▸ Exercise prompt: Check each line of the listing for the word "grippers" and give only the number of lines that have it.

─── Task input ───

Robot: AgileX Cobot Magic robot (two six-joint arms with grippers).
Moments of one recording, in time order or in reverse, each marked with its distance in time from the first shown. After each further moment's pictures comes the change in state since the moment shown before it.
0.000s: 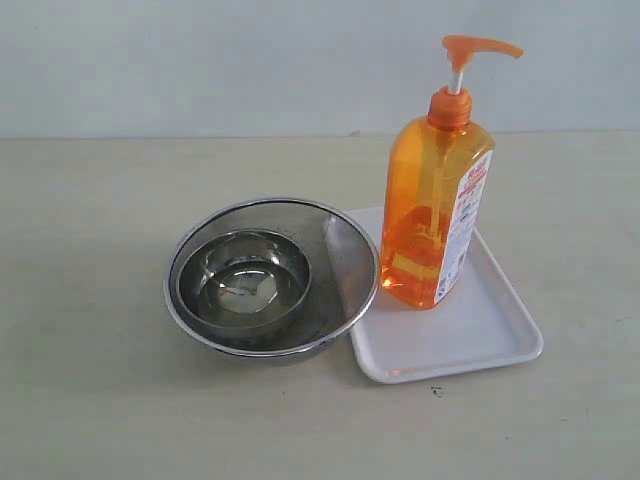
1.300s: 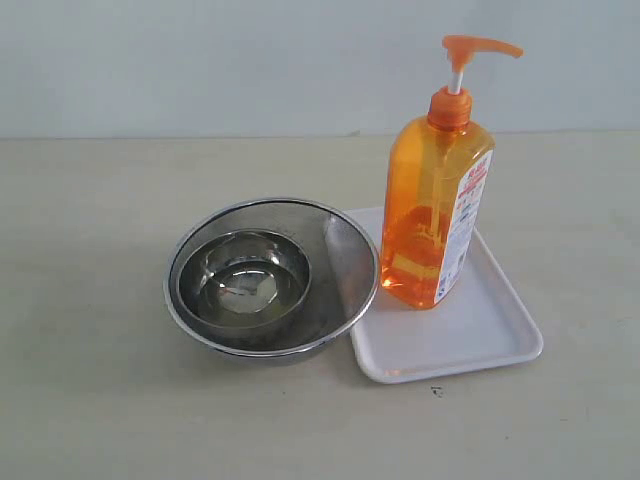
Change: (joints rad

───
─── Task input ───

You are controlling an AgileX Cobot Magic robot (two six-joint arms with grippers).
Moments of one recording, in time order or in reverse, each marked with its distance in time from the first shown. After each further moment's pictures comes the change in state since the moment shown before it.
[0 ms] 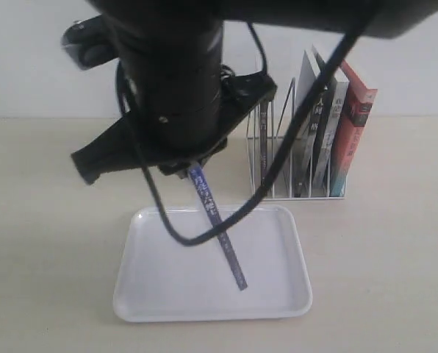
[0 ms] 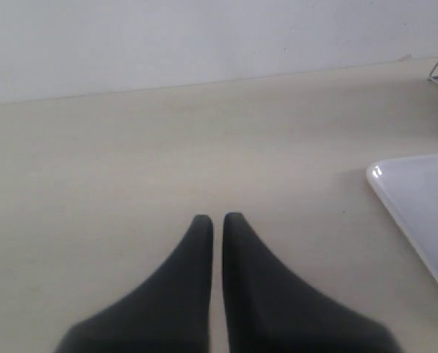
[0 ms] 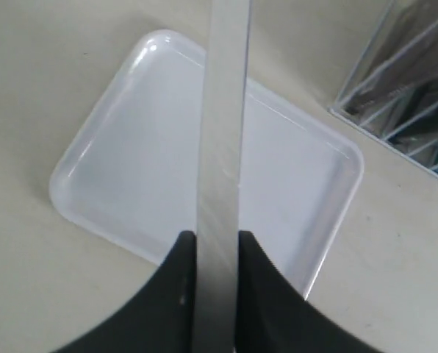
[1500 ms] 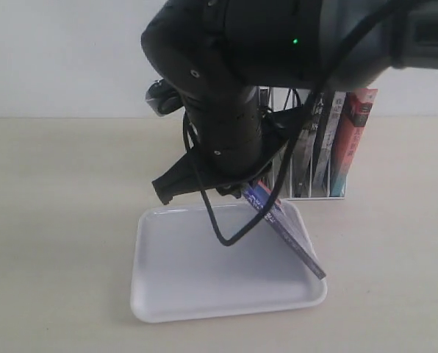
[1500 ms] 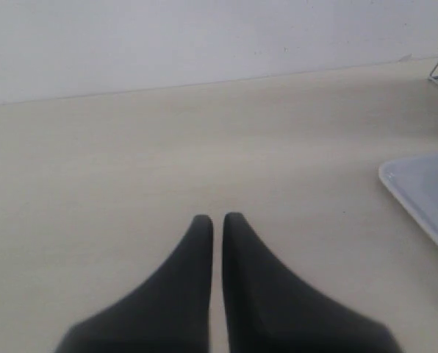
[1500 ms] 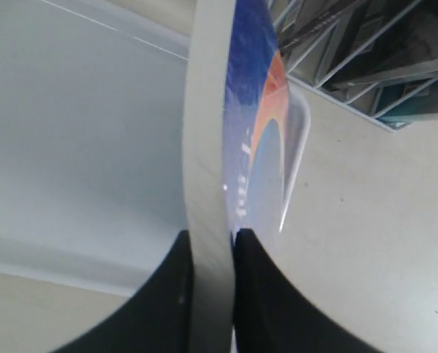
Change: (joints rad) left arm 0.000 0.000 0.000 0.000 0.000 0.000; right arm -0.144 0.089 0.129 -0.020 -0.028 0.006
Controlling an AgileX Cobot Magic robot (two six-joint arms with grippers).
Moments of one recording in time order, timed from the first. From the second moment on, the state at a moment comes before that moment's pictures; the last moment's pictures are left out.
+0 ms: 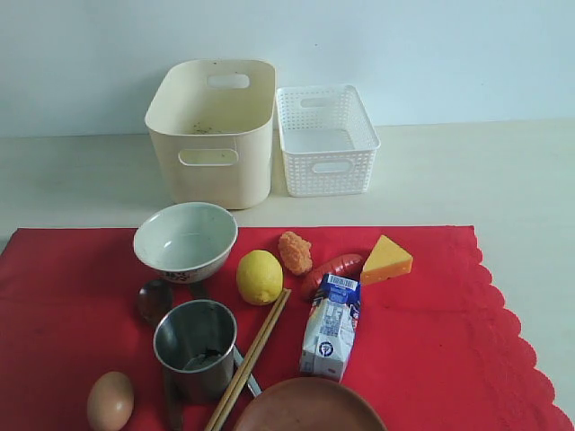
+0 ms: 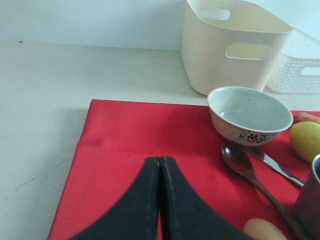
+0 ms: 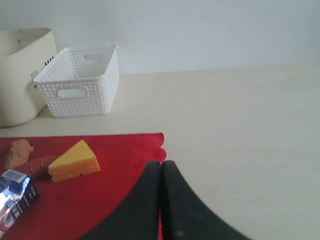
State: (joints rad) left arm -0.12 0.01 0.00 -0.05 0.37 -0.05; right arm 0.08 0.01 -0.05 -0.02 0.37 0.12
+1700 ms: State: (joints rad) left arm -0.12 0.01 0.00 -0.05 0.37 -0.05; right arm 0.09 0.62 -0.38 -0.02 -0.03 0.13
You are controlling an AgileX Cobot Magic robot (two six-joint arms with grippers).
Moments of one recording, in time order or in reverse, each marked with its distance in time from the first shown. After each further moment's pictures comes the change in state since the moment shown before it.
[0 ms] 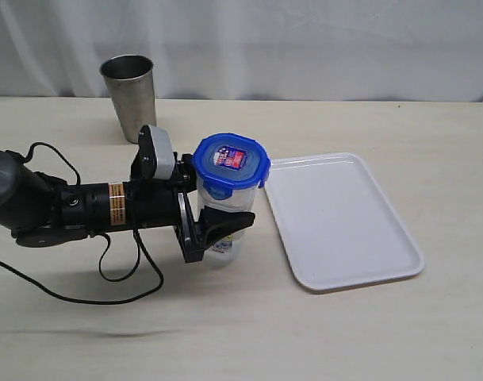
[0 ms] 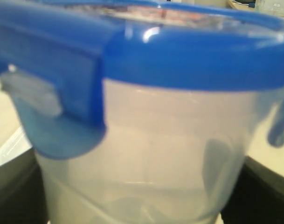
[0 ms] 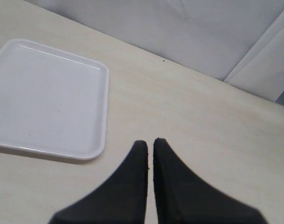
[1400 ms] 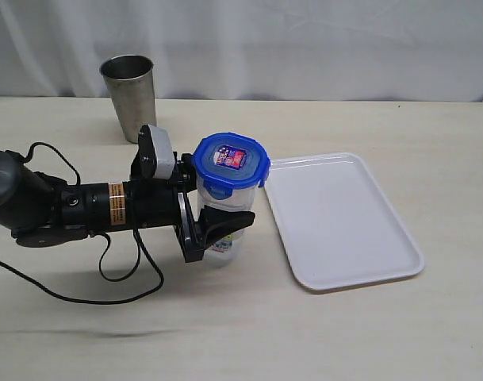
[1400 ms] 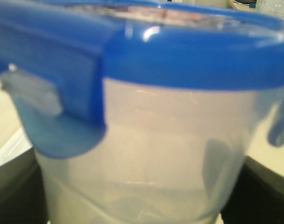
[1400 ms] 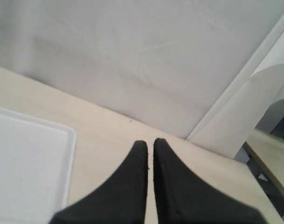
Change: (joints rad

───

▸ Response to this exercise: 4